I'm willing to devote some energy to helping someone produce better
documentation for the Toolbox.  I would appreciate any help you can
provide.  I suggest that you start by reading the Toolbox's help pages
and tell me what can be done to improve them.  What I would like is to
have the Toolbox read the user's mind and, when she doesn't know what
to do next, present her with the appropriate help page.  I don't know
how to implement that.  Simply presenting the information in a single,
logically structured document doesn't seem to work very well.  25
years ago I found that LaTeX users weren't very good at reading the
manual, and people have gotten a lot less willing to read than they
were then.

You wanted HTML documentation.  There are two things that need to be
documented: TLA+ and the tools.  I considered alternatives to
LaTeX-produced pdf when I started writing the Hyperbook.  HTML would
have been ten times harder to use to produce something that was a
tenth as good.  As for the "pretty-printed" version versus the ASCII,
a TLA+ user at Intel wrote that one of the good things about TLA+ is
that if he doesn't understand what a TLA+ construct means, he can
look it up in a math book.  Math books don't write math in ASCII, they
use standard mathematical symbols.  I want TLA+ users to think in
terms of math, which means thinking in terms of its symbols.  You will
soon get to be bilingual, reading math and its TLA+ ASCII versions
equally well.  And if you learn TLA+ by reading the Hyperbook, you
will find that the ASCII versions are all sitting there for you to
just copy into the Toolbox.

By the way, I believe the Hyperbook has a page with a table of ASCII
<-> Math translations.  It's part of the few-page summary of TLA+ in
Specifying Systems, which is also available as a separate pdf file.

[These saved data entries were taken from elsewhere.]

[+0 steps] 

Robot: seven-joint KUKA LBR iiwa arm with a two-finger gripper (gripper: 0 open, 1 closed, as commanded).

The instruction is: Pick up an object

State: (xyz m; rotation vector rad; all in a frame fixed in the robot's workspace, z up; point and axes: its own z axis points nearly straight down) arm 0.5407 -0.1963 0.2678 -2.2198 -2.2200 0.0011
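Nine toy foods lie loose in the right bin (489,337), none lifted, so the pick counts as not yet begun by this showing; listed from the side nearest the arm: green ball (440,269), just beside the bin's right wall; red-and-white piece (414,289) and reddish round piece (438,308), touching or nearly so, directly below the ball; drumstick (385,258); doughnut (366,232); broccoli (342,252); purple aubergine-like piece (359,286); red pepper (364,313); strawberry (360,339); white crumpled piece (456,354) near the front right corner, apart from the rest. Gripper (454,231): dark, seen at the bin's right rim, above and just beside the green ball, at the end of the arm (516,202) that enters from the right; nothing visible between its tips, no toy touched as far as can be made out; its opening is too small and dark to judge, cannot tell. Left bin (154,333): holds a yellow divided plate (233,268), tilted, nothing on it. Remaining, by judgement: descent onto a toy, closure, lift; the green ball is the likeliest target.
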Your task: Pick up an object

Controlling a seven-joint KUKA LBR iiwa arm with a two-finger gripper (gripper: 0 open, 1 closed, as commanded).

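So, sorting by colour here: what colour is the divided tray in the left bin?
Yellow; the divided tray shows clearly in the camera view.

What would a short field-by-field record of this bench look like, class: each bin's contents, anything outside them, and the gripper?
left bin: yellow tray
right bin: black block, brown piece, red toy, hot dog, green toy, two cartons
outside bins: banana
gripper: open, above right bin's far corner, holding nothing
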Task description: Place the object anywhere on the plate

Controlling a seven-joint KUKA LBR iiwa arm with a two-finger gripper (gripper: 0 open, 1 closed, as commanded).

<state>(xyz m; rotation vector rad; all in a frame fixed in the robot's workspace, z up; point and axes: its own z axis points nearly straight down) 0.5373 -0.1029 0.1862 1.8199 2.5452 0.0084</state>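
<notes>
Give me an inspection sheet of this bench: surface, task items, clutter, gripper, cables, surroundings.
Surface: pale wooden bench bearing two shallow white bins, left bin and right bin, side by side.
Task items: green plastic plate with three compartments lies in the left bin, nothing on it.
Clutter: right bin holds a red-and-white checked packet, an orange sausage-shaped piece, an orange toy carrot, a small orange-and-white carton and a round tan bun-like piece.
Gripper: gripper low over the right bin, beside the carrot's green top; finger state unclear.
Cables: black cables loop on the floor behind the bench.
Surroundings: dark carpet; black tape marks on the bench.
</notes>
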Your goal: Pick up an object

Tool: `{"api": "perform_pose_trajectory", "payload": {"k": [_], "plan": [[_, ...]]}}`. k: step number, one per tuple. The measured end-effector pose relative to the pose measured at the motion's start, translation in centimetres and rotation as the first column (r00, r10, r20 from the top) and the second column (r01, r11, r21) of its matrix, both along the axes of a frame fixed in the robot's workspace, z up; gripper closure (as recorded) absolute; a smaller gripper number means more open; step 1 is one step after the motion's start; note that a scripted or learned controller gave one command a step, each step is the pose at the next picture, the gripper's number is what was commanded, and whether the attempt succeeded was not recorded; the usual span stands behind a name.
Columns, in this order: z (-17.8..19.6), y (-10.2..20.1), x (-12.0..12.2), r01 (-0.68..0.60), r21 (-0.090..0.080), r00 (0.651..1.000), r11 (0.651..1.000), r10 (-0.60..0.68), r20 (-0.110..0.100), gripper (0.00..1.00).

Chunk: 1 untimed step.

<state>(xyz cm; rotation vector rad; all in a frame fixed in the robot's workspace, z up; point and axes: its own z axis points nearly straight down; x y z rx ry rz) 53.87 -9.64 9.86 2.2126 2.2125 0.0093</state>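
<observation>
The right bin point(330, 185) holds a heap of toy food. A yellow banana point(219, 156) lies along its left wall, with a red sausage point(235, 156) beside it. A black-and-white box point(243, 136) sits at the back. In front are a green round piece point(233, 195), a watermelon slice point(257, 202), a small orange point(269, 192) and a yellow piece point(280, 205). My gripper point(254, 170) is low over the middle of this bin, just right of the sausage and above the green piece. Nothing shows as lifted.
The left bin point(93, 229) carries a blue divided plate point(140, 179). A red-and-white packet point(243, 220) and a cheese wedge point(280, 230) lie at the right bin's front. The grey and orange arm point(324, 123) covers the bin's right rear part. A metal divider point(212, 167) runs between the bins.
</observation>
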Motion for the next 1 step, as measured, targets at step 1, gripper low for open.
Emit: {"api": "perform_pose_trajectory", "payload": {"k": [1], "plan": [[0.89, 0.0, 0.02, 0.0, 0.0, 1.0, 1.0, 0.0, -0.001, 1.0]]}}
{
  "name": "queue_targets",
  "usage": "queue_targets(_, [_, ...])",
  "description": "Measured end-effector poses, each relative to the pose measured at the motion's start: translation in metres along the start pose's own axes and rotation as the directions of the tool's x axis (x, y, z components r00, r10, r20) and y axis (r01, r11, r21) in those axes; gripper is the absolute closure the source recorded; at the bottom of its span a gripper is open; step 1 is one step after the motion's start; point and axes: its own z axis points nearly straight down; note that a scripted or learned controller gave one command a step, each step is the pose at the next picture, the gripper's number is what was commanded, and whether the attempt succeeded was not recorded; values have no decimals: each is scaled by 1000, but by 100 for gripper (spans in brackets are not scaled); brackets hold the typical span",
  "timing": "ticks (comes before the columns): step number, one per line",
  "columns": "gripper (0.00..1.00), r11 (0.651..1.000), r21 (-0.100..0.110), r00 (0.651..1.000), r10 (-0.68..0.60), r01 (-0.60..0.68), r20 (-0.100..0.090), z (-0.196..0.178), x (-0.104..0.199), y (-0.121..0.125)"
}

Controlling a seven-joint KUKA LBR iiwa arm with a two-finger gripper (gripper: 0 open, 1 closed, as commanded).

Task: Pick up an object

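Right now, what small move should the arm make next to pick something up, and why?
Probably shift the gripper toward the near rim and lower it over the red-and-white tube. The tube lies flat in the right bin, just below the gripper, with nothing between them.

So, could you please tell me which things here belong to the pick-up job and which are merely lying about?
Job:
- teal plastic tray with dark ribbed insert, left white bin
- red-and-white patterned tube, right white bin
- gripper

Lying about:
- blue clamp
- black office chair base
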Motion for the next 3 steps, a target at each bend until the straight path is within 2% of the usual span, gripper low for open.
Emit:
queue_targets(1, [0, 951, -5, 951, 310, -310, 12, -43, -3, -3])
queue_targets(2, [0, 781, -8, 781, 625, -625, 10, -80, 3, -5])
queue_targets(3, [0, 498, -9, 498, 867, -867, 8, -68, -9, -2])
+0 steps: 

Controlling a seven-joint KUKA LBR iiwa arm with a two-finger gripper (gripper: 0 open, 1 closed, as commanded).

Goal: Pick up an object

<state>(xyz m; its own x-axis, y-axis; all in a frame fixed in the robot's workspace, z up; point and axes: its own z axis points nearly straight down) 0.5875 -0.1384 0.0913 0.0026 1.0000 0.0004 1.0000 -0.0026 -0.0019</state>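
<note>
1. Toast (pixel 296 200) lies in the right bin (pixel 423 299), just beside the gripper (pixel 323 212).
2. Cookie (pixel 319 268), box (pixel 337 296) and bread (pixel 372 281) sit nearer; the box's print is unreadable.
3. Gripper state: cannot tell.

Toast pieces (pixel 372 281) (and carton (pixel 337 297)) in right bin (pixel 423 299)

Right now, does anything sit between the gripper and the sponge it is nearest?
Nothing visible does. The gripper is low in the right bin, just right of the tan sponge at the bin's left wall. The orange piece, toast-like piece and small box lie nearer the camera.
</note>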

As to the zip file, the only way to write hypertext in pdf is with
hundreds of separate files.  You want those files on your own machine;
you don't want to have to be going out over the web for every pop-up.
I don't know any alternative to a zip file.

As to documenting the tools, there seem to be two issues: the
mechanics of the various bells and whistles that the Toolbox provides,
and the more subtle issues that involve understanding TLA+.  For the
latter, the Hyperbook seems to be the best medium.  The former is what
the help pages try to document, but don't seem to be doing a good job.